• Problem requirements
Write out, without any change, the lines in the material below that run from the line with "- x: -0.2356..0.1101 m" through the line with "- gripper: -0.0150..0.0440", both included.

• Data provided
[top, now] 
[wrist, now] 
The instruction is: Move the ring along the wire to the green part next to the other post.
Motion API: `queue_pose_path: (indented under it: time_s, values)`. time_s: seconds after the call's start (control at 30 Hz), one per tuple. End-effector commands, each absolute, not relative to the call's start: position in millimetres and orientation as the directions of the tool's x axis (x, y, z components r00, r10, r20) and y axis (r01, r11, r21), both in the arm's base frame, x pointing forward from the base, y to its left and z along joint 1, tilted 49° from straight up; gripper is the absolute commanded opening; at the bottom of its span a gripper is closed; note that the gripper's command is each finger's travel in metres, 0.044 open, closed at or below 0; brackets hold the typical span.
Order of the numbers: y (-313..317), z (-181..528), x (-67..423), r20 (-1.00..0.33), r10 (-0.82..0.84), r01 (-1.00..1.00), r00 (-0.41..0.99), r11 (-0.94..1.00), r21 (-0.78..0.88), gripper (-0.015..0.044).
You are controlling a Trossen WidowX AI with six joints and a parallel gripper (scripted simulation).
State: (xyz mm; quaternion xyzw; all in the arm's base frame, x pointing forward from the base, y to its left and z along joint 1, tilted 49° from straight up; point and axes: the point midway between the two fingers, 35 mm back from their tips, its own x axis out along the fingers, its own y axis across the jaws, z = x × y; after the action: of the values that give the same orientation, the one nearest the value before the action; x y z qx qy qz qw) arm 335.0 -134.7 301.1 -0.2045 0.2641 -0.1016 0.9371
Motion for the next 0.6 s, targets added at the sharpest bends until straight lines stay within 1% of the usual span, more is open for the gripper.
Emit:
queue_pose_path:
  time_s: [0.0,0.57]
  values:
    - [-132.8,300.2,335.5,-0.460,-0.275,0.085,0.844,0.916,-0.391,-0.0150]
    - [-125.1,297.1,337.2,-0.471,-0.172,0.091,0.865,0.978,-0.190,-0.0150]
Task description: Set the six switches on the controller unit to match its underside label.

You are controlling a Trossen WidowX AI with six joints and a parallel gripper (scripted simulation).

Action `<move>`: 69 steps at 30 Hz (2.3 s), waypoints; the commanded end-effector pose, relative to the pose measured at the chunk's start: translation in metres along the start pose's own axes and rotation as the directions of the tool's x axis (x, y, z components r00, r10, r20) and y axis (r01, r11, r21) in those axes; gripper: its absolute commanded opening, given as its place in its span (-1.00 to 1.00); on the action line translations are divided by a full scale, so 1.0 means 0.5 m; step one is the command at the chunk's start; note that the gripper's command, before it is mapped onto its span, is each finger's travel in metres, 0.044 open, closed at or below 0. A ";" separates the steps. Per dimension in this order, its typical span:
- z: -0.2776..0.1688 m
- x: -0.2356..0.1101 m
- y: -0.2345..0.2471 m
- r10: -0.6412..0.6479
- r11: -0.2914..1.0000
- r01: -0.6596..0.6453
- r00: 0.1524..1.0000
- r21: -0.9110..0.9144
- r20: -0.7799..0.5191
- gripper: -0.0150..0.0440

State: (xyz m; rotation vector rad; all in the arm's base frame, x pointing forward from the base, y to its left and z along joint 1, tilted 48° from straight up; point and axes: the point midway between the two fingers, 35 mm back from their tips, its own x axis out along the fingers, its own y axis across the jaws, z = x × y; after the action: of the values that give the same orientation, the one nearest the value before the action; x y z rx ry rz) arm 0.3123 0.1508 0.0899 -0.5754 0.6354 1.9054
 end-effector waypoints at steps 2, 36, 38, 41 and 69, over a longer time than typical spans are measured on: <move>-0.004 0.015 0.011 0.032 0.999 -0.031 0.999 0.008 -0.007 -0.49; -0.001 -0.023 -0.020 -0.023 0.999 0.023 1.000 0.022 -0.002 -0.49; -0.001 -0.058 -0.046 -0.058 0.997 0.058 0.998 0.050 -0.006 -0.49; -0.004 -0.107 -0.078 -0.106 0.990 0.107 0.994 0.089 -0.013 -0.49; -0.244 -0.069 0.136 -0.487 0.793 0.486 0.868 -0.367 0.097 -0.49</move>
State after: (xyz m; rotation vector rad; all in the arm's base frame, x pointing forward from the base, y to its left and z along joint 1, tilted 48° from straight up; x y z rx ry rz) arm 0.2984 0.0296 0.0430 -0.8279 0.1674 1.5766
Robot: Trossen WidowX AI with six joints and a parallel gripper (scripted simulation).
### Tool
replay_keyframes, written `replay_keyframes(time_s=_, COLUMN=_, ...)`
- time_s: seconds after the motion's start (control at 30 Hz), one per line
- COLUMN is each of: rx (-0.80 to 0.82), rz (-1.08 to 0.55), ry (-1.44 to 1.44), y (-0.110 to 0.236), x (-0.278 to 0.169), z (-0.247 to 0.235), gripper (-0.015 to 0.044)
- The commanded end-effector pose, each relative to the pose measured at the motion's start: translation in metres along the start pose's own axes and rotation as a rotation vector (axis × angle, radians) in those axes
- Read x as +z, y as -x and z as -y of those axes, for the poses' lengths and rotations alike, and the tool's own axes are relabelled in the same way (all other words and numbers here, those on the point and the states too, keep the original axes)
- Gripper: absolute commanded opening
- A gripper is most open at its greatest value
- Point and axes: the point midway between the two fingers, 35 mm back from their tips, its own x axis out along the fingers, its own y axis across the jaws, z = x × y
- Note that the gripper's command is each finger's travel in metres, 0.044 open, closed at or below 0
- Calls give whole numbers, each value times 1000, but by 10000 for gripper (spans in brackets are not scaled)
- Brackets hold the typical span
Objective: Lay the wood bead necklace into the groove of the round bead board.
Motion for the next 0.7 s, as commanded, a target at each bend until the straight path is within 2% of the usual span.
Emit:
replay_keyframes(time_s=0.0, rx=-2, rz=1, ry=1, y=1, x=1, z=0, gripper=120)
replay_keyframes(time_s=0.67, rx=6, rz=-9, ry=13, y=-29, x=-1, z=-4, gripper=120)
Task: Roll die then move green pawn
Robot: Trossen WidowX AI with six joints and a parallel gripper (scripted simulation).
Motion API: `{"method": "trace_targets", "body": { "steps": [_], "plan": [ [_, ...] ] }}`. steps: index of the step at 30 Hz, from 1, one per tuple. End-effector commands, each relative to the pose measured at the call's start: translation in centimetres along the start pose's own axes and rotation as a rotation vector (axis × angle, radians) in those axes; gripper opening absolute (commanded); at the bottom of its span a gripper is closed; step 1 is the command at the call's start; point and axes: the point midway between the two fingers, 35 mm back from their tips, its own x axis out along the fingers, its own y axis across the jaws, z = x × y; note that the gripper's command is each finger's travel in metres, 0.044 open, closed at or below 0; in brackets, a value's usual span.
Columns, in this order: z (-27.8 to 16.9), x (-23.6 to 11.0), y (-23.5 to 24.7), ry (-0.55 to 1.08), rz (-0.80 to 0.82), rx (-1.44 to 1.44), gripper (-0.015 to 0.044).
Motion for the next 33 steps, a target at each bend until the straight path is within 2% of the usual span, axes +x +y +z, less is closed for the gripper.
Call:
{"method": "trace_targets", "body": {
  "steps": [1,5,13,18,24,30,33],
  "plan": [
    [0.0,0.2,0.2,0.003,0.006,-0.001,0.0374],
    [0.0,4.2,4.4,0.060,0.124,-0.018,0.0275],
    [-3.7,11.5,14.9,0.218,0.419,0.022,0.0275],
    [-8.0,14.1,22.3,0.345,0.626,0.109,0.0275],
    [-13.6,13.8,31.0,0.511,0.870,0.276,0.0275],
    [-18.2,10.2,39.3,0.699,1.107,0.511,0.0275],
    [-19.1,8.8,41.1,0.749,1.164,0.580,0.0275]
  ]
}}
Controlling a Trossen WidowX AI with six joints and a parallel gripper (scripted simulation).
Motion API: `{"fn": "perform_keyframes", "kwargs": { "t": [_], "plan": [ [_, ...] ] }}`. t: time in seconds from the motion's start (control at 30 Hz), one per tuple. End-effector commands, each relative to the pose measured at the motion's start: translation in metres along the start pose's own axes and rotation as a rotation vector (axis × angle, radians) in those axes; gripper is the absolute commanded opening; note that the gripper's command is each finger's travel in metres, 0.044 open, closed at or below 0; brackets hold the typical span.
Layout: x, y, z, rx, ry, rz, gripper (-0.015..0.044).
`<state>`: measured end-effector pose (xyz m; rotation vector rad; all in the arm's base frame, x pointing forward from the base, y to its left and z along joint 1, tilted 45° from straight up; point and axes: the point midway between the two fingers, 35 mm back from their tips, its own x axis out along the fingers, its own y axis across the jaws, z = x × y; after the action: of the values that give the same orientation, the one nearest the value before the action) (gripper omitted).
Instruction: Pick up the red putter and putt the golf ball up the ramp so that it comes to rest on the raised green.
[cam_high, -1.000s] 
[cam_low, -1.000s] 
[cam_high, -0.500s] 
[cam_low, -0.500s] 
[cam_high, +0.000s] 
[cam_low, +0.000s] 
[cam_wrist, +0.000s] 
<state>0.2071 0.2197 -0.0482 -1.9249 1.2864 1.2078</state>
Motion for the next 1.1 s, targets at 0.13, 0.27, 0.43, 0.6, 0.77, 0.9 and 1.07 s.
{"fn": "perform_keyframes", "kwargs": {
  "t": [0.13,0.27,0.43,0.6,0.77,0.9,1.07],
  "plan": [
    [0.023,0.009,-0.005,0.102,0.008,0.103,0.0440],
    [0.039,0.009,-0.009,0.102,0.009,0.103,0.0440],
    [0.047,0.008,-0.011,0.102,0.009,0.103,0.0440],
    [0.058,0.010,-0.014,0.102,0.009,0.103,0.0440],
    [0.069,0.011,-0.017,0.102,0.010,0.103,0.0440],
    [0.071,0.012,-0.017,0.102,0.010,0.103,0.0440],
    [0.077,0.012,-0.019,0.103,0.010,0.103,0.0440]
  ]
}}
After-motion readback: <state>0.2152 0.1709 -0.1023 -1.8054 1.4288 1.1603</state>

• Written reply
- x: -0.2356..0.1101 m
- y: -0.2345..0.2471 m
- r10: -0.6412..0.6479
- r11: -0.2914..1.0000
- r01: -0.6596..0.6453
- r00: 0.1524..1.0000
- r21: -0.9110..0.9144
- r20: -0.7799..0.5191
- gripper: -0.0150..0.0440

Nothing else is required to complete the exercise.